Although India has been one of the worst-performing markets in the world so far in 2008, down by about 30 per cent in the year to date (not as bad as the Iseq, though, down almost 40 per cent), Chowdry believes it's close to bottoming out.

"India is a very big importer, so when oil prices went through the roof in the first half of the year, the market suffered as inflation rose, interest rates rose and corporate earnings suffered. However, the story on India today is as oil falls it will kick in significantly in terms of corporate earnings.

"The other thing we like about India is that it is very much a domestic demand story in the sense that the growth in the economy is being led by local demand, local consumers, local industry, rather than exporting to the US or developed countries."

In fact, this domestic demand aspect is common to many of the larger emerging markets. In China, for example, just 13 per cent of its GDP is linked directly to exports, while the rest is linked to domestic demand.

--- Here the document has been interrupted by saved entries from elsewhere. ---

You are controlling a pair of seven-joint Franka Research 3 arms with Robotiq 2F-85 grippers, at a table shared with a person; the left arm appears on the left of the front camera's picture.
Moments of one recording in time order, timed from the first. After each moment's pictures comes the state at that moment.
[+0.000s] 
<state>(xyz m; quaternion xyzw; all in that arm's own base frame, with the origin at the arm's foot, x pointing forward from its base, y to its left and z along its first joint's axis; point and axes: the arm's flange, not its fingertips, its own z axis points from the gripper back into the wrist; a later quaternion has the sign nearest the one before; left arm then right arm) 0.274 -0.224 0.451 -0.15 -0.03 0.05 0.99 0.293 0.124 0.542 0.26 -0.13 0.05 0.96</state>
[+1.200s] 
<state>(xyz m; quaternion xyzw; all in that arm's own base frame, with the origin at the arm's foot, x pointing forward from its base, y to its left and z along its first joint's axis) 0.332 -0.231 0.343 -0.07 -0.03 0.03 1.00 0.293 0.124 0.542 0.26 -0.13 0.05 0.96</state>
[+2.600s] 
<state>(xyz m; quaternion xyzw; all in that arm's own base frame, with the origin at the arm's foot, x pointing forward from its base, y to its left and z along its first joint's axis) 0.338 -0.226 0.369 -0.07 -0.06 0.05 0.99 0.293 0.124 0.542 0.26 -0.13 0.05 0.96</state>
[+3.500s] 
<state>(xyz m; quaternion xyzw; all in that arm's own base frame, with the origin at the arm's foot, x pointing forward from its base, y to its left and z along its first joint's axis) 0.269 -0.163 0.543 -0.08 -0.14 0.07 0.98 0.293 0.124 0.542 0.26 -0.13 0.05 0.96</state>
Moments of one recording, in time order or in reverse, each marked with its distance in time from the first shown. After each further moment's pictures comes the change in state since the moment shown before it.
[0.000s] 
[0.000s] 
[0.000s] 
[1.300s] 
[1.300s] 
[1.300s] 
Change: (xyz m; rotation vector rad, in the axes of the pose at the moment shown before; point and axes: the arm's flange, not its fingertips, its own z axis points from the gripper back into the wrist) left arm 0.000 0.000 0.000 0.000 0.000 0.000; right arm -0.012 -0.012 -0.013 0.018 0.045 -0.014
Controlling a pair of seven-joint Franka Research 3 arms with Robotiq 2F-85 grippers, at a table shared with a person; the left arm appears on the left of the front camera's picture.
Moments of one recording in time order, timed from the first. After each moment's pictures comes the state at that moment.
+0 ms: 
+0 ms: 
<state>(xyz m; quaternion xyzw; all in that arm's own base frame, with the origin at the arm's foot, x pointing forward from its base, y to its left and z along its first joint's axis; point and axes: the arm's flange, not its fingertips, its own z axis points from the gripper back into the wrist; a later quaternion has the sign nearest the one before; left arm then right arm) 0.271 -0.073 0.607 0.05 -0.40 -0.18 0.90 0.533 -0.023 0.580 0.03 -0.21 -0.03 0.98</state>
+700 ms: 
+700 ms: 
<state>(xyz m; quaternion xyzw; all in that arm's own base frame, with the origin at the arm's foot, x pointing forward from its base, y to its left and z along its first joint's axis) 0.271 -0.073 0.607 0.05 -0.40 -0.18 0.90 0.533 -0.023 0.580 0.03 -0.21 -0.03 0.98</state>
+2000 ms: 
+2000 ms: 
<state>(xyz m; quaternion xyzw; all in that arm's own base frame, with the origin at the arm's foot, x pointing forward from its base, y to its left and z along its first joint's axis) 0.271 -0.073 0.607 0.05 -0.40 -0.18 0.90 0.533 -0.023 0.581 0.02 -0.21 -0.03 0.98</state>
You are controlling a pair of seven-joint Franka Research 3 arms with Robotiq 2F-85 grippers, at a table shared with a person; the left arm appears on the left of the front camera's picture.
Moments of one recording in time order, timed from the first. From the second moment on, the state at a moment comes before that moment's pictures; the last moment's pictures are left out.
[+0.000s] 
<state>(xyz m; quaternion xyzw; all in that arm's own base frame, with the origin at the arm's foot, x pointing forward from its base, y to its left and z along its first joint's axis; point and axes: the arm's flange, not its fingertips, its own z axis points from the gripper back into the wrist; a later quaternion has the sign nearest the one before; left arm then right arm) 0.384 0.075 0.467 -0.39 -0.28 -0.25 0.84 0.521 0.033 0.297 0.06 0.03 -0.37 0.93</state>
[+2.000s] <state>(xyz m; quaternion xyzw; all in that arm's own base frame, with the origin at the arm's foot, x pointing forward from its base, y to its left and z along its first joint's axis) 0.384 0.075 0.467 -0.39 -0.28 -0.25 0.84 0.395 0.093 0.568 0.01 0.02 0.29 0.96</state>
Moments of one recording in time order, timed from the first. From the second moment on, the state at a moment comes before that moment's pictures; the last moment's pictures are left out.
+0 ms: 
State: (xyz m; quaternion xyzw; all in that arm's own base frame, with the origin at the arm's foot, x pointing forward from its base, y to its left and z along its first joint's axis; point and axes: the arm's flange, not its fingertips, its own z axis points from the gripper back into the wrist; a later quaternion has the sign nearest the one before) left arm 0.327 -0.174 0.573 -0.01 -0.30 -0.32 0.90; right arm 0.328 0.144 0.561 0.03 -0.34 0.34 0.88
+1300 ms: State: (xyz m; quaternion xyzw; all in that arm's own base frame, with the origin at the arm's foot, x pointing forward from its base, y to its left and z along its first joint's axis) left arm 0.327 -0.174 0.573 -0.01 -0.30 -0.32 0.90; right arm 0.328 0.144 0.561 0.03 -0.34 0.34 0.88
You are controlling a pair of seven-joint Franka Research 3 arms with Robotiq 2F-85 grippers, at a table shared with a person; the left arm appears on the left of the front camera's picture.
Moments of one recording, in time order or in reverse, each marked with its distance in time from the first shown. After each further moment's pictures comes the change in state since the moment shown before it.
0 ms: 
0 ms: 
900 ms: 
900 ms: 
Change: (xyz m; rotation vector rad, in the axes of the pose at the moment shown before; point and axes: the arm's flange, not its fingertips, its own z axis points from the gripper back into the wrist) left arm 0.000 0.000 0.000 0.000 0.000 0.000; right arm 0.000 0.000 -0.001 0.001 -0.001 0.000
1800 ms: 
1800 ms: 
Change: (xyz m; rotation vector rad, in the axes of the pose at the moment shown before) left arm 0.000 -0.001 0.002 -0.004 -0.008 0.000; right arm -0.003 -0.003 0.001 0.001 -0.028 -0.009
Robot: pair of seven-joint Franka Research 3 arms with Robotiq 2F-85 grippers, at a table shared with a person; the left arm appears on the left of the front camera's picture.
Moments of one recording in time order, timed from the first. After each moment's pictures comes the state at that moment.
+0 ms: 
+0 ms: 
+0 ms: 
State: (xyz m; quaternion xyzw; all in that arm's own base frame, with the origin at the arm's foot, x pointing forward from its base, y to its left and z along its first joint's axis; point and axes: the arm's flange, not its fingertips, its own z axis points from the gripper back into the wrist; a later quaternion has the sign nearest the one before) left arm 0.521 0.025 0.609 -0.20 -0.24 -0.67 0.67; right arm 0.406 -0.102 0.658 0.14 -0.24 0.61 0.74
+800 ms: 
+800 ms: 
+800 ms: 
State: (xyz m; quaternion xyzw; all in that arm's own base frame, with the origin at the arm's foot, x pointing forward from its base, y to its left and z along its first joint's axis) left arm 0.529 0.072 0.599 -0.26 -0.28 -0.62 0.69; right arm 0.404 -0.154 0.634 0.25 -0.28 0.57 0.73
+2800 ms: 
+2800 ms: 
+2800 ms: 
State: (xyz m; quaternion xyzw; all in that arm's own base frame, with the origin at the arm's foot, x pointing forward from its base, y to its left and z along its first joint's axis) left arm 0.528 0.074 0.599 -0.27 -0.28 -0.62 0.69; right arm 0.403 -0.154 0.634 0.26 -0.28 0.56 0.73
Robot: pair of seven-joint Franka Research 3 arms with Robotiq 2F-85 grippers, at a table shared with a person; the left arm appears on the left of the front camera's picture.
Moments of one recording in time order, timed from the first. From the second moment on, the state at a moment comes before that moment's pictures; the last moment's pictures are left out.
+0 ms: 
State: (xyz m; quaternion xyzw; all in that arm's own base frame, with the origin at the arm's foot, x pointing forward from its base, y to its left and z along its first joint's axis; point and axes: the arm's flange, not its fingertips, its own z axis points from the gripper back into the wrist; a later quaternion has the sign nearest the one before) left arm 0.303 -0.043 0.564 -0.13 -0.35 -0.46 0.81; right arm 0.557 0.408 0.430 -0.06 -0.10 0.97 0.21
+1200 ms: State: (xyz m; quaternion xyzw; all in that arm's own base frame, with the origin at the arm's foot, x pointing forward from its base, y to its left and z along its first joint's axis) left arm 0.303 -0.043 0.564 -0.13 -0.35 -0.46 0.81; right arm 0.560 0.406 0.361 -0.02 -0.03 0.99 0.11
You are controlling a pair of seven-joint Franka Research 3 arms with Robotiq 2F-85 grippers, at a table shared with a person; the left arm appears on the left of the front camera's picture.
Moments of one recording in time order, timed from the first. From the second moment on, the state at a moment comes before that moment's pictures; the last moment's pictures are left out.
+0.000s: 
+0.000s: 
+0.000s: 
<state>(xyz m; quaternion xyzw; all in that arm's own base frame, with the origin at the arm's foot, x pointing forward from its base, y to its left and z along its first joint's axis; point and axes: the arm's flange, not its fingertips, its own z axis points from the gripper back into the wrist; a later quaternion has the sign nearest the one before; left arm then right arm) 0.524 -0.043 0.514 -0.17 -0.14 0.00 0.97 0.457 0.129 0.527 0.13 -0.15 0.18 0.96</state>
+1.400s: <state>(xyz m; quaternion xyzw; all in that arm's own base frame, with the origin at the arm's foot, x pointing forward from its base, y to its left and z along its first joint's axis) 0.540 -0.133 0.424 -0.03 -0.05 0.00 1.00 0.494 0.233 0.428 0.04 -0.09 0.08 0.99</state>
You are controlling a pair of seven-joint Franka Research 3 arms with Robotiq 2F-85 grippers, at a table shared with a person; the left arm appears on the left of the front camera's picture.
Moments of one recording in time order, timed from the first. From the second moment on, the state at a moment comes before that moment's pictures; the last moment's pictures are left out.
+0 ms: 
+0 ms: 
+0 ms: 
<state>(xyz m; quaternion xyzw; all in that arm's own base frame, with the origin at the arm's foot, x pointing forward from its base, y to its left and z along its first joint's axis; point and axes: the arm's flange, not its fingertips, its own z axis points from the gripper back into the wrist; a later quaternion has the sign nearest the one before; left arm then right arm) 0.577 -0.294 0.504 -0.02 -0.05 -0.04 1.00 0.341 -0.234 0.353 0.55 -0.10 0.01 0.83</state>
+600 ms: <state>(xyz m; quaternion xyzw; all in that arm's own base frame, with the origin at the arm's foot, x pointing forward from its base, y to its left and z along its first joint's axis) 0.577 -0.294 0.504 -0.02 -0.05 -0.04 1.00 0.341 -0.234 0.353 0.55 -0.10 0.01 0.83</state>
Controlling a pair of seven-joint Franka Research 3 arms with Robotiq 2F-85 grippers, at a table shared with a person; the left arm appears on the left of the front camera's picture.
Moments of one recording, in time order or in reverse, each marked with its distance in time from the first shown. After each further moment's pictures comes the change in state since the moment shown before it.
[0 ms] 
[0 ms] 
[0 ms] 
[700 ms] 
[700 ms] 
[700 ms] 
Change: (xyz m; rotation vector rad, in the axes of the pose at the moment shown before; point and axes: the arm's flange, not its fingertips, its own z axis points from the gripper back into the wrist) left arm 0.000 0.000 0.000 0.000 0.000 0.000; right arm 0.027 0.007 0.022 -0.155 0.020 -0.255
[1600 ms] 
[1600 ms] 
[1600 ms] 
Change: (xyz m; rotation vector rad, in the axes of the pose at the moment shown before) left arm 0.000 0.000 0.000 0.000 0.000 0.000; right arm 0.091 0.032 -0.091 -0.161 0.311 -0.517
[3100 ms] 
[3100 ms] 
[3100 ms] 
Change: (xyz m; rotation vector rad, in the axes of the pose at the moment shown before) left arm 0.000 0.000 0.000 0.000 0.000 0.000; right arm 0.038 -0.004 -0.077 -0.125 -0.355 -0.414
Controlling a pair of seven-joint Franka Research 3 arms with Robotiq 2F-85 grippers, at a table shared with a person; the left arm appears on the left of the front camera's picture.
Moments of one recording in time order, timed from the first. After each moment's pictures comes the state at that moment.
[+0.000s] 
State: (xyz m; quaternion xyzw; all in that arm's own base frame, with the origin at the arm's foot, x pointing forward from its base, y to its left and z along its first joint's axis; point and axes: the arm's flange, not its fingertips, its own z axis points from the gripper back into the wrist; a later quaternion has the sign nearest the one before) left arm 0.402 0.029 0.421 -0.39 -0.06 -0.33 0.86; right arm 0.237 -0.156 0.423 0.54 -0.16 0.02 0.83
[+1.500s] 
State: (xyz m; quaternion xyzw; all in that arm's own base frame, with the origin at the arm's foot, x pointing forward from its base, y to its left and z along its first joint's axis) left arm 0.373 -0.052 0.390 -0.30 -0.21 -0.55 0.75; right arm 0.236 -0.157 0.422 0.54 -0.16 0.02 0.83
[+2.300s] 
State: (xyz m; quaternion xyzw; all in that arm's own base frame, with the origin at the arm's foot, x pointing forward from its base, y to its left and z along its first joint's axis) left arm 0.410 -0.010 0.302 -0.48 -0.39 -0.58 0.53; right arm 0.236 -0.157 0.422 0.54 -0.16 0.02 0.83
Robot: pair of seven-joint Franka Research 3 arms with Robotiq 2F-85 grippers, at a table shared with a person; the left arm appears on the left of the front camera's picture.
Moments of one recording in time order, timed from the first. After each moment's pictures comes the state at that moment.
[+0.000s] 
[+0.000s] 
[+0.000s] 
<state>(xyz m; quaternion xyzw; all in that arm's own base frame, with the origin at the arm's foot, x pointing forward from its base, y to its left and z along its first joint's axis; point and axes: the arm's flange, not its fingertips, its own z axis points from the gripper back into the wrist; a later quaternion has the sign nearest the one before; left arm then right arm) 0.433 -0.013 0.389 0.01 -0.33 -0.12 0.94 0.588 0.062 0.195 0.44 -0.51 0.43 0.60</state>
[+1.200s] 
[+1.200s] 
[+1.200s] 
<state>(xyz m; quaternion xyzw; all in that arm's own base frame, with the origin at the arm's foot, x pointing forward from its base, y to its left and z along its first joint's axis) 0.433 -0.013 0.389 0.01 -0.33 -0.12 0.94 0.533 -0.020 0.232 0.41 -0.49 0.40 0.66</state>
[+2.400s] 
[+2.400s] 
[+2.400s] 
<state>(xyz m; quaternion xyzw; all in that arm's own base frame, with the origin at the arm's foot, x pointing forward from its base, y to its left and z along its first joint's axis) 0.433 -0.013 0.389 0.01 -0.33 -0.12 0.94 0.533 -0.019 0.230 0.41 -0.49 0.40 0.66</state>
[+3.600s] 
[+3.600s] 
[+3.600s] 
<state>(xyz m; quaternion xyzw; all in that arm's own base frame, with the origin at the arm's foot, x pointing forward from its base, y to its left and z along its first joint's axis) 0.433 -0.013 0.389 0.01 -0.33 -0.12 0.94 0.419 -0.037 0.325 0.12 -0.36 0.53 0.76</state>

Another factor which will drive growth is demographics and rising populations. India has the fastest-growing working population, while growth of working population has stalled in developed markets. Moreover, mortgage penetration in emerging markets is low, which presents scope for banks and other industries involved in the construction sector.

Moreover, the increasing level of domestic investment in emerging markets is having a stabilising effect on markets, with domestic investors less likely to pull out their money in the event of a shock.

Looking ahead, Chowdry says that emerging markets are either at the bottom, or are very close to the bottom. In particular he expects Brazil and India, which have significant domestic demand, to outperform developed markets.

"Where we're more cautious is where exports are a very big proportion of GDP - in Korea and Taiwan, for example," he says.

He is also less optimistic about the outlook for both China and Russia. "A rebound in the Chinese market is dependent on whether the Chinese authorities can engineer a soft landing for the economy. We're not certain that they'll be able to do that," he says.

In the case of Russia, Chowdry says political risk remains high and corporate governance is pretty poor, but he adds that this is offset by the fact that it is the cheapest market in the world, with very high earnings growth.

However, Tim Brown, a director with Jewson Associates, strikes a note of caution for investors looking to emerging economies and says that given the current volatility of global markets, "it's probably too soon to make any major commitment to emerging markets".

"I think it will still be a while before emerging markets start to outperform developed markets," he says, adding that the current turmoil is causing investors to be increasingly risk averse.

In addition, Brown says that the credit crunch has actually increased the correlation between developed and emerging markets.

"While at one stage the markets behaved differently, the latest turmoil has created price falls across the board and, in some cases, the price falls have been deeper in emerging markets, even though you would have expected them to be less exposed."